## Work request
Each line containing the string "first" should be copied out of the entries.

┌─ Records for processing

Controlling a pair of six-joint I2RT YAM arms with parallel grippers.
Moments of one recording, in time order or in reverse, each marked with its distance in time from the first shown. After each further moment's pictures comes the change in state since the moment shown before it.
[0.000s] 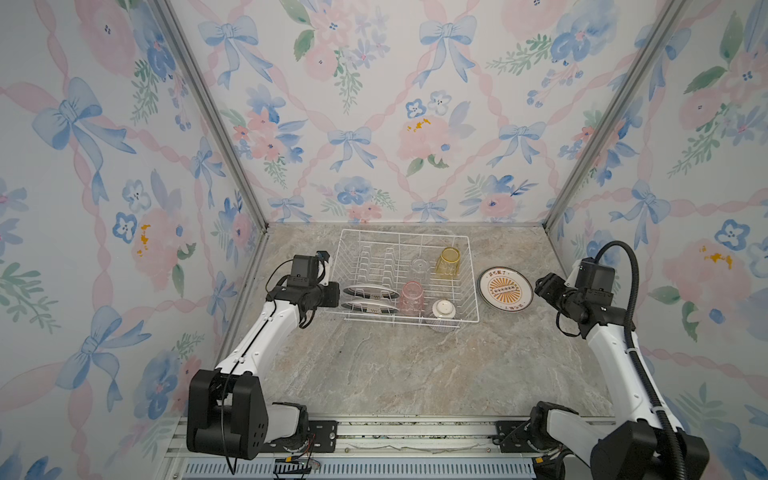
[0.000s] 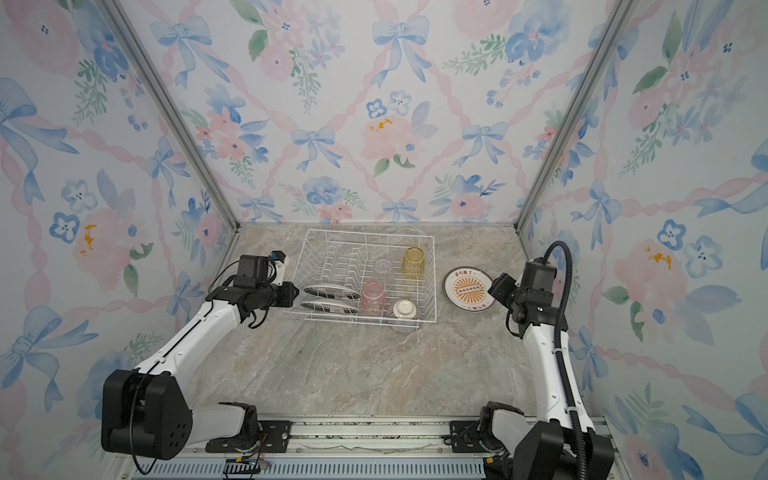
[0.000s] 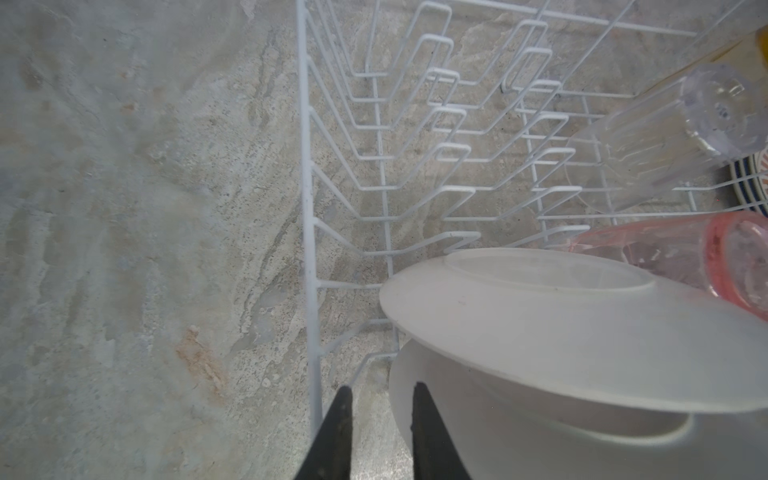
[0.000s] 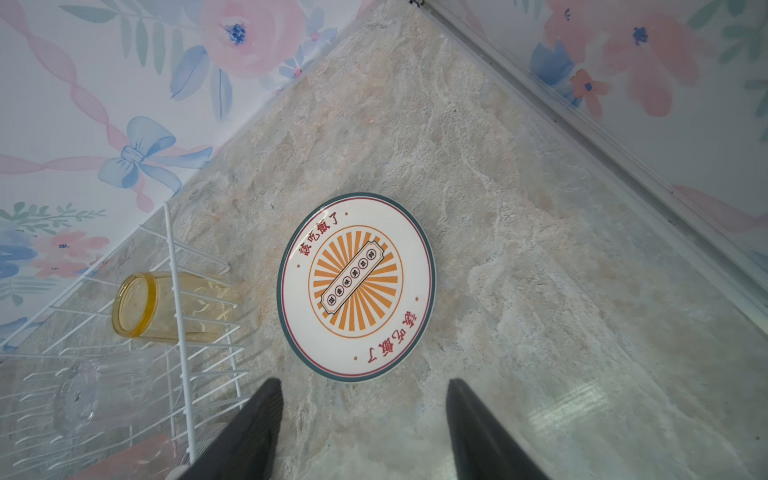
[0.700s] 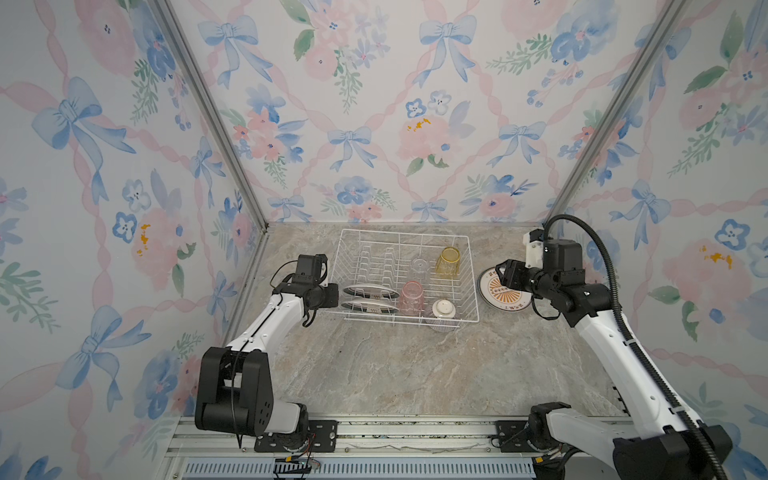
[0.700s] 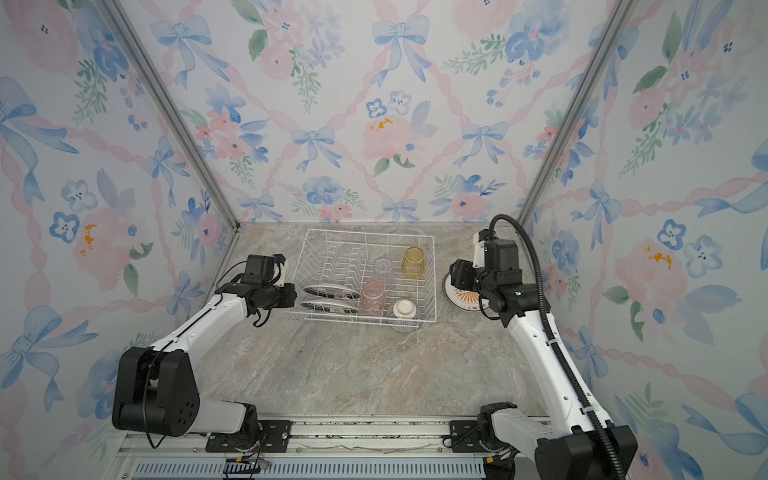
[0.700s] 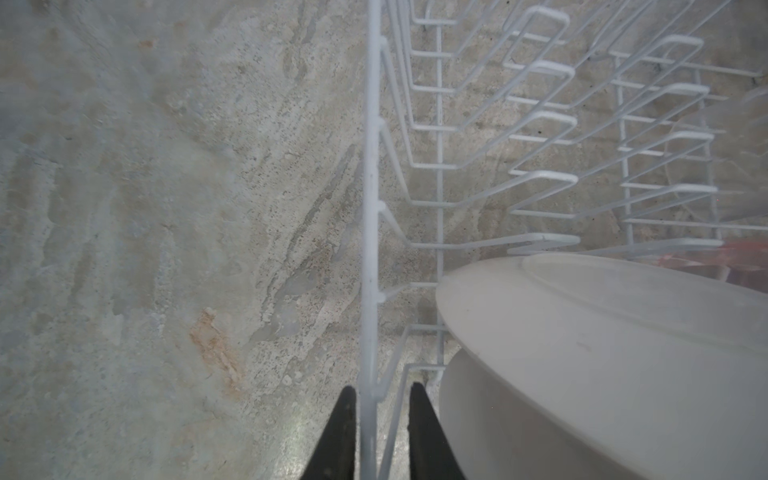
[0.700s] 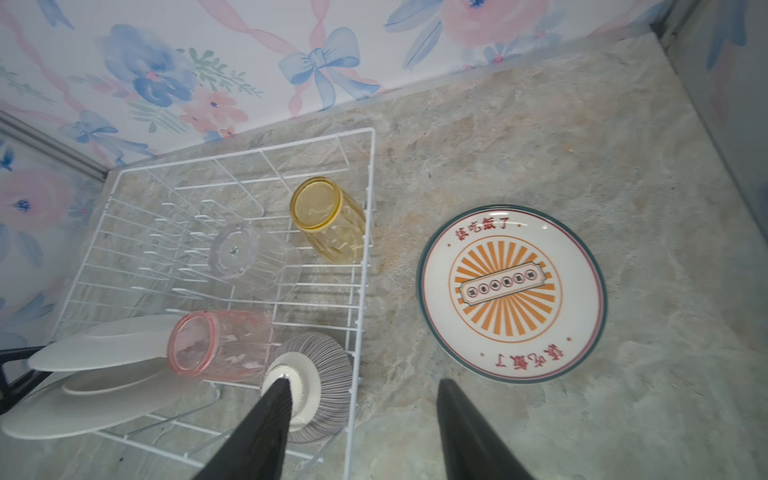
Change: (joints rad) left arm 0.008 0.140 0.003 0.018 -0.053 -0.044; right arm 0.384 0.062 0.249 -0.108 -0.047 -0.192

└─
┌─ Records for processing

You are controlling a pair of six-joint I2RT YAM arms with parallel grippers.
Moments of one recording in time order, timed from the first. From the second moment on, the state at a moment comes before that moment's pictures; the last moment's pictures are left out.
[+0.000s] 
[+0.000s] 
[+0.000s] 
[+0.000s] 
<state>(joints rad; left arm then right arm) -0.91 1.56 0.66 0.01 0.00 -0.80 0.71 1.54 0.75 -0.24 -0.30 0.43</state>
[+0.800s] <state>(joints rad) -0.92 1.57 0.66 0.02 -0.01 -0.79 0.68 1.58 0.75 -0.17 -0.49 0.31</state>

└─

## Answer for the task
Moments of one recording, in time order or in reverse, each marked with its distance in time from the first shown. After each further moment's pictures comes the change in state since the moment shown before it.
Moments of one recording in time order, timed from the first. From the second moment on, the state at a moment comes before that moment's pictures; the last moment's pictures are left out.

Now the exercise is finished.